The point is that these forms of motivation only work if you are going to work hard. Some of them do work, of course. When you think that you have pushed yourself to the absolute limit, thinking back to that quote on that poster can give you just enough to push yourself even further. This presents its own problem – how far should we be pushing ourselves?

People will always interpret things in their own way and this is where the danger is. One person will read something like, “push yourself”, and know when to stop, but others will keep pushing until they do themselves serious harm. When it comes to clichés, the 2015 favourite for avoiding injury is definitely, “listen to your body”. How ambiguous can you get? Now we have a choice to make: listen to our bodies, or push our bodies further than we thought was possible?

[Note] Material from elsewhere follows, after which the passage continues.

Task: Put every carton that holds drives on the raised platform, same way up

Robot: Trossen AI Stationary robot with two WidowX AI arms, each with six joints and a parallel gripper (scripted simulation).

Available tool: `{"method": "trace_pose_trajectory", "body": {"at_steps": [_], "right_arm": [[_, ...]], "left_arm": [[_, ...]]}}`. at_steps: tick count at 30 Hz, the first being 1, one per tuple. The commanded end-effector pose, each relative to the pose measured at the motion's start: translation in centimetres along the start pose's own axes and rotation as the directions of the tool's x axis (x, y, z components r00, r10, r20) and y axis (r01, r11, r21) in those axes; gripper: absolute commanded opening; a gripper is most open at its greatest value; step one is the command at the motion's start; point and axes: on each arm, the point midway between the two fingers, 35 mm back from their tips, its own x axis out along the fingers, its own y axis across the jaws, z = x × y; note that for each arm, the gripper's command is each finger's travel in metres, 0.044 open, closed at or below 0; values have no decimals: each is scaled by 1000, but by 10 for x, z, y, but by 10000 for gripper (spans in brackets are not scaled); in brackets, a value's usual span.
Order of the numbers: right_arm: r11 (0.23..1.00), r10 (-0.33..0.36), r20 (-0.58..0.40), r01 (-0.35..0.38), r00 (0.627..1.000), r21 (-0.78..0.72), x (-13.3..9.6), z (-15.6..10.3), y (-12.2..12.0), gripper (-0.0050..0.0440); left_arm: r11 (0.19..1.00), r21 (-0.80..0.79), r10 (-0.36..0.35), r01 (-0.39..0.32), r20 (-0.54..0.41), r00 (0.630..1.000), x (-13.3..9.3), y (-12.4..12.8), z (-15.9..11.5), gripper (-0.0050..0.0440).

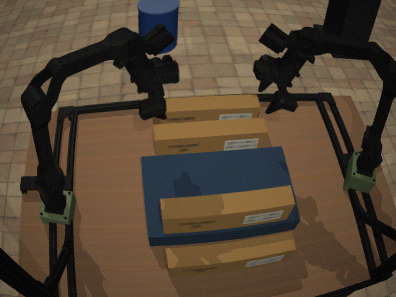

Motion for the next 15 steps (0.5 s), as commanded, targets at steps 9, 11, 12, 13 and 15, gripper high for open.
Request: {"method": "trace_pose_trajectory", "body": {"at_steps": [9, 11, 12, 13, 15], "right_arm": [[1000, -5, 5, 5, 1000, -1, -11, -22, 30, 389], [1000, -5, 5, 5, 1000, -1, -14, -30, 39, 389], [1000, -5, 5, 5, 1000, -1, -15, -34, 44, 389], [1000, -5, 5, 5, 1000, -1, -17, -38, 49, 389], [1000, -5, 5, 5, 1000, -1, -20, -46, 60, 389]], "left_arm": [[1000, -1, 1, -1, -1, 1000, -9, -30, -24, 389], [1000, -1, 1, -1, -1, 1000, -12, -39, -31, 389], [1000, -1, 1, -1, -1, 1000, -14, -44, -35, 389], [1000, -1, 1, -1, -1, 1000, -16, -49, -39, 389], [1000, -1, 1, -1, -1, 1000, -19, -60, -48, 389]]}}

Suffering a serious injury can wipe away a thousand quotes’ worth of motivation. Admittedly, some injuries are awfully bad luck – an awkward land, a millimetres’s overstretch or even an unfortunate slip. Even so, our bodies are very smart machines. In certain cases our bodies will know of an impending injury and will do whatever it can to warn our brains. The key is to know the different types of pain.

Time for another 2015 cliché – “pain is weakness leaving the body”. This might be the most dangerous one of them all. Muscles soreness immediately after training is to be expected, as is soreness which sets in after around a day (DOMS). If you have suffered an injury, you will know the difference between expected muscle soreness and serious damage.

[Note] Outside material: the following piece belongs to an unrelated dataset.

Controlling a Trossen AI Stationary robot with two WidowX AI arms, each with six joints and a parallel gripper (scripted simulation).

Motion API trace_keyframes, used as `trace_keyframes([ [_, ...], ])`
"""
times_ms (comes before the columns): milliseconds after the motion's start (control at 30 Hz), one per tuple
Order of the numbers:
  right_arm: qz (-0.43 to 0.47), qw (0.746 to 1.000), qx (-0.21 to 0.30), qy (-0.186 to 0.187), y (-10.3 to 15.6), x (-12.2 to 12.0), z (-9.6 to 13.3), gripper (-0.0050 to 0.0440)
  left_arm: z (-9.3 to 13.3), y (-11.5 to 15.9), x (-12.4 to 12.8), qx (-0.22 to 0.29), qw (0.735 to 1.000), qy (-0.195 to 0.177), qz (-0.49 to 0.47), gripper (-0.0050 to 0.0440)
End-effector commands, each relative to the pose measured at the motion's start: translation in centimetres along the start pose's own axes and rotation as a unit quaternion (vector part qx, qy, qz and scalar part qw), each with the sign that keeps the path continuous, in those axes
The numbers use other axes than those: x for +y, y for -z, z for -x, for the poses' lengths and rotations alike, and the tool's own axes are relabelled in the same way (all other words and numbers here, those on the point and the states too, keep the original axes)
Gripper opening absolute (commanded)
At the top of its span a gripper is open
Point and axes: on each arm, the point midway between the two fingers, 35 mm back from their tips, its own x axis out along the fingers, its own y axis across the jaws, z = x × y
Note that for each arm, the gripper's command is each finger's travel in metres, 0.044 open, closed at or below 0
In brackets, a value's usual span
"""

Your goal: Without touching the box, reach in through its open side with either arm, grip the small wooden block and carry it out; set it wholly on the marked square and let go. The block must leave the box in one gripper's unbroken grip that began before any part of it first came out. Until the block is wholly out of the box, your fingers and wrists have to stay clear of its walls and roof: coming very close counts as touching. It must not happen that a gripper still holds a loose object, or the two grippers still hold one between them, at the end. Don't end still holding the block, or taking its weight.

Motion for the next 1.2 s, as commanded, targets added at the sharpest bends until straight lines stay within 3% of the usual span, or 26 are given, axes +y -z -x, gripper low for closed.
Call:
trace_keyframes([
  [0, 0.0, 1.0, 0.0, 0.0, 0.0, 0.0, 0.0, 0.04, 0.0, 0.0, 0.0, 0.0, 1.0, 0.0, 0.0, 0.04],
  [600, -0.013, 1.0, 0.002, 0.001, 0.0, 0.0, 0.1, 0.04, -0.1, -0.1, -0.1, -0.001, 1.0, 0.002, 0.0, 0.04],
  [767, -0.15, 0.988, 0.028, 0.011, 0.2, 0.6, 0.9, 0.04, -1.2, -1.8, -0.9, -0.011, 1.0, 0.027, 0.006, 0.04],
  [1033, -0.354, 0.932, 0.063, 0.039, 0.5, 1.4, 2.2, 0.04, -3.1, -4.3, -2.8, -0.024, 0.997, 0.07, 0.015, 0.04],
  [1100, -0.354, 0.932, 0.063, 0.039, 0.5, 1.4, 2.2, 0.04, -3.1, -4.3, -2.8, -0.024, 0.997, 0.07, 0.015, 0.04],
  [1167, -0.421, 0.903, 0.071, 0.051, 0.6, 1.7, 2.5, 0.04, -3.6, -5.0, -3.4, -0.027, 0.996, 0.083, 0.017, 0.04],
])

Overtraining will feel completely different to an injury as well. If you have experienced overtraining you will know the things to look out for. Constant fatigue and insomnia are often good indicators that you might just be training a bit too hard. Whereas suffering an injury will leave you with dull aches and constant pains, rather than just that lethargic feel.

I really can’t stress enough the importance of getting to know the different types of pain. Sometimes you might stop training because you think you are injured, when really the pain you are feeling is completely normal. On the other hand, you might think it is just DOMS when you could have a serious injury.

Motivation is key to success. Whether you need to do a little bit more, or even a little less, exercise is a good thing. Anything that can encourage more of it in society is as equally pleasing. So if you see a quote and it gives you that motivation to do a little bit more and achieve a bit more success, brilliant. Just remember it is you that has to do the work at the end of the day. Keep that in mind and you can achieve even your more challenging goals!